WHAT THE TASK REQUIRES => When you write out the listing, keep each word exactly as it stands but include none of its images.

EXERCISE DATA =>
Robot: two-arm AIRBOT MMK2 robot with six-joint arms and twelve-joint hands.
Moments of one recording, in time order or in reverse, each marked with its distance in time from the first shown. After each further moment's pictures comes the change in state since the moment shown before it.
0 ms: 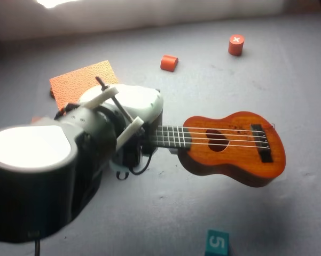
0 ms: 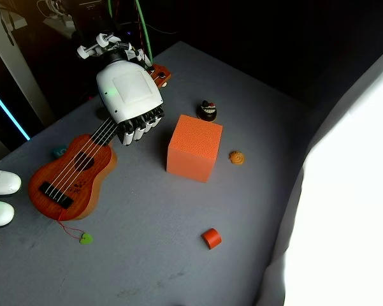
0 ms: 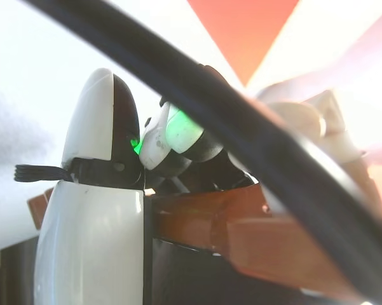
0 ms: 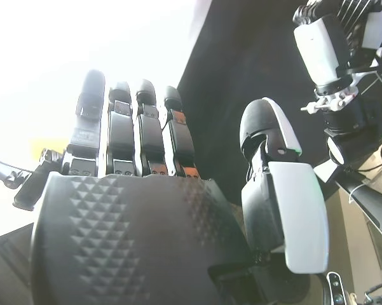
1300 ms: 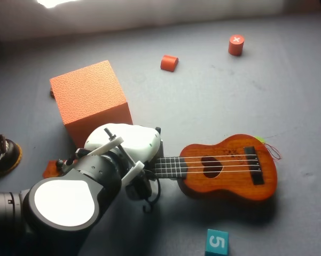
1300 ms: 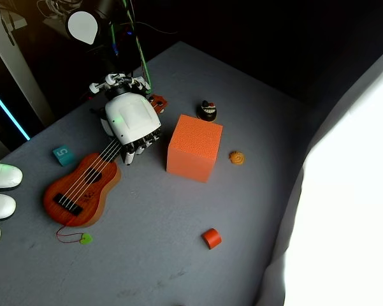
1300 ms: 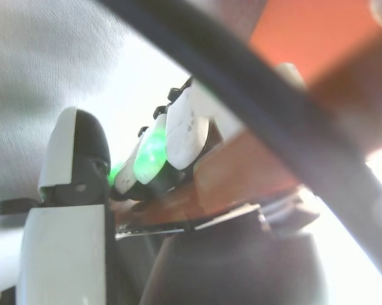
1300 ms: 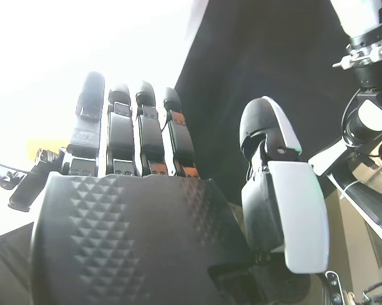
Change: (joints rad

EXERCISE ANSWER =>
Robot: two-arm AIRBOT MMK2 robot with six-joint arms and twelve-joint hands.
Moments of one recording, in time order or in reverse, each marked with its distance in time from the first shown. After each further moment's pictures comes the change in state since the moment shown before it.
0 ms: 
0 ms: 
0 ms: 
0 ms: 
1300 ms: 
1300 ms: 
1300 ms: 
1300 ms: 
Change: (joints rad

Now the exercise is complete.